A cognição corpórea é uma corrente das ciências cognitivas que recusa o modelo da cognição como mera operação de uma sequência ordenada de símbolos discretos, desenvolvido a partir da tecnologia da computação eletrônica, e apresenta como alternativa um processo complexo no qual são elementos centrais a experiência e o corpo individuais, compreendidos como constituintes do ambiente social. Defendo que a cognição corpórea tem desenvolvido sua proposta de modo essencialmente político, para tal buscando realizar o que foi chamado por Francisco Varela de “virada ontológica”, o que também comporta uma crítica aos fundamentos da racionalidade de matriz europeia e norte-americana.
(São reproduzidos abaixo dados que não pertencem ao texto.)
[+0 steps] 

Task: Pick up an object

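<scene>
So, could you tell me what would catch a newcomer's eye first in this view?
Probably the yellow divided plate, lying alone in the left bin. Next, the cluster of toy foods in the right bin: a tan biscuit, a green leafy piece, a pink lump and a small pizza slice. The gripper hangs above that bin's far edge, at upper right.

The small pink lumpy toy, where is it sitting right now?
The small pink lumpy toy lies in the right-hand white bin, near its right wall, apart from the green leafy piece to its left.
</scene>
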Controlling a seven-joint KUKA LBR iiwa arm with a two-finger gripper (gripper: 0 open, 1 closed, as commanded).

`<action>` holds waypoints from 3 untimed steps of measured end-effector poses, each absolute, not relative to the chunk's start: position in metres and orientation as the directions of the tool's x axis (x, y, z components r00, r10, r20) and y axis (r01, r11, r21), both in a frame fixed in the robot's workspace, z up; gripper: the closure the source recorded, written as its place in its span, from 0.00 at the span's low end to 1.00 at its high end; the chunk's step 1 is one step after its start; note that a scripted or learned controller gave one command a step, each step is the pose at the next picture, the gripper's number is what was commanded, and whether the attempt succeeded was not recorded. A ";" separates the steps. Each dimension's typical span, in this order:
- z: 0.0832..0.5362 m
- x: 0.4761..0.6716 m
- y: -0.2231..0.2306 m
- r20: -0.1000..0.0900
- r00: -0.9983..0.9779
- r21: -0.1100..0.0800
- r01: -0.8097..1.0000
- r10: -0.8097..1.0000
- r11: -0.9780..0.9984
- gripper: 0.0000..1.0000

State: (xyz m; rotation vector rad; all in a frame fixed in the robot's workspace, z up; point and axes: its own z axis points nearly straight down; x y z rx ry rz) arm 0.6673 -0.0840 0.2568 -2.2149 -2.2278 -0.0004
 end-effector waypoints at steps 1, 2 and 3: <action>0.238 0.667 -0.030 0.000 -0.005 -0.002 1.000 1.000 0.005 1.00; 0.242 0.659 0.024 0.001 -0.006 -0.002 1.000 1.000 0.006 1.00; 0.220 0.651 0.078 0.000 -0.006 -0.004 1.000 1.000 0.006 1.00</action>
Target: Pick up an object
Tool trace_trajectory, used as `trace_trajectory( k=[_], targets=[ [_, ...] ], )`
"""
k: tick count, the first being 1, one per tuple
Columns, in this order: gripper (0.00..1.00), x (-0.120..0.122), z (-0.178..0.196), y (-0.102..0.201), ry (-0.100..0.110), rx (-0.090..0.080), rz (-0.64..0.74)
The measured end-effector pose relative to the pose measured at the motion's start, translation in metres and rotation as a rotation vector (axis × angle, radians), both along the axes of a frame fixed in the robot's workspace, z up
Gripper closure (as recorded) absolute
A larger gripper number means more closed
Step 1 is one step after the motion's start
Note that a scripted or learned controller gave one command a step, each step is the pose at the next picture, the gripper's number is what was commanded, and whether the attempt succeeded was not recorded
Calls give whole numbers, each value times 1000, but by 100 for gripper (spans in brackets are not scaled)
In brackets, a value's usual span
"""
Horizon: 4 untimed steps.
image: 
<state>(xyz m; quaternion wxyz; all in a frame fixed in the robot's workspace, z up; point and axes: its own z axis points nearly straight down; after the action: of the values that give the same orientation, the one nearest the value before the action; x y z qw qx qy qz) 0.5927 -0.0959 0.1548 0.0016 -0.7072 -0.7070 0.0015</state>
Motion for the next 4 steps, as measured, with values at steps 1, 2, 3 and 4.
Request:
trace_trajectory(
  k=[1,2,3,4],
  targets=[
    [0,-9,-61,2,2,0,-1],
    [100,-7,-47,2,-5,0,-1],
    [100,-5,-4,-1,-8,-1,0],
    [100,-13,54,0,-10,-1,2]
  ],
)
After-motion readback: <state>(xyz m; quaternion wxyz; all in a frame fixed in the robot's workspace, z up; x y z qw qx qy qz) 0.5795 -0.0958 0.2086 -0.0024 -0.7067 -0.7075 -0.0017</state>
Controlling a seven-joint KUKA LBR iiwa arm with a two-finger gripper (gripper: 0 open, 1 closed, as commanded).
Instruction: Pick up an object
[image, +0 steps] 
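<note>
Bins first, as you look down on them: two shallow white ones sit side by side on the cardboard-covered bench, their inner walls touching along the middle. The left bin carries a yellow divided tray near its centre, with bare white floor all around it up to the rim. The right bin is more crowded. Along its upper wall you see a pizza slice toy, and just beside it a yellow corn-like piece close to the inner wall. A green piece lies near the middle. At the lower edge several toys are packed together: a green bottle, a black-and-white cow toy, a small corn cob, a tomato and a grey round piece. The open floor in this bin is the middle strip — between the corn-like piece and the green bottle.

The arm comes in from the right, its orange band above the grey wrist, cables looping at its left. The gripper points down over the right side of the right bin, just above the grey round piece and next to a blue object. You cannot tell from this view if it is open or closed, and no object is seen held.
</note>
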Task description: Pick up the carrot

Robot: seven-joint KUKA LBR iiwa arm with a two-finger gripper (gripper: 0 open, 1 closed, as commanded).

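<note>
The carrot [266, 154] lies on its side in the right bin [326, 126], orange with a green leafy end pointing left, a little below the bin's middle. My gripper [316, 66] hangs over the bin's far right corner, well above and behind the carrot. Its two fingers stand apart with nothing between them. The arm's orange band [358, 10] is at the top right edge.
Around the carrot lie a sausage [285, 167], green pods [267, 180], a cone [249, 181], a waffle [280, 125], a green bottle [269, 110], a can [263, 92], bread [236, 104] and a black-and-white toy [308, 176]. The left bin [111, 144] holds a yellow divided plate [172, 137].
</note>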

Para contribuir para a compreensão do sentido deste enfoque ao mesmo tempo ontológico e político, examinarei a contribuição de Varela à cognição corpórea, segundo sua narrativa dos fatos que envolveram sua elaboração, para a qual teve influência central o governo de Salvador Allende no Chile (1970-1973).

À luz das questões trazidas por Varela, pretendo discutir o impacto da imagem cognitivista da cognição, suas diversas aplicações de repercussão social, e sua matriz tecnológica, para os problemas atuais de saúde, educação ciência e tecnologia na América Latina, considerando a perspectiva da cognição corpórea.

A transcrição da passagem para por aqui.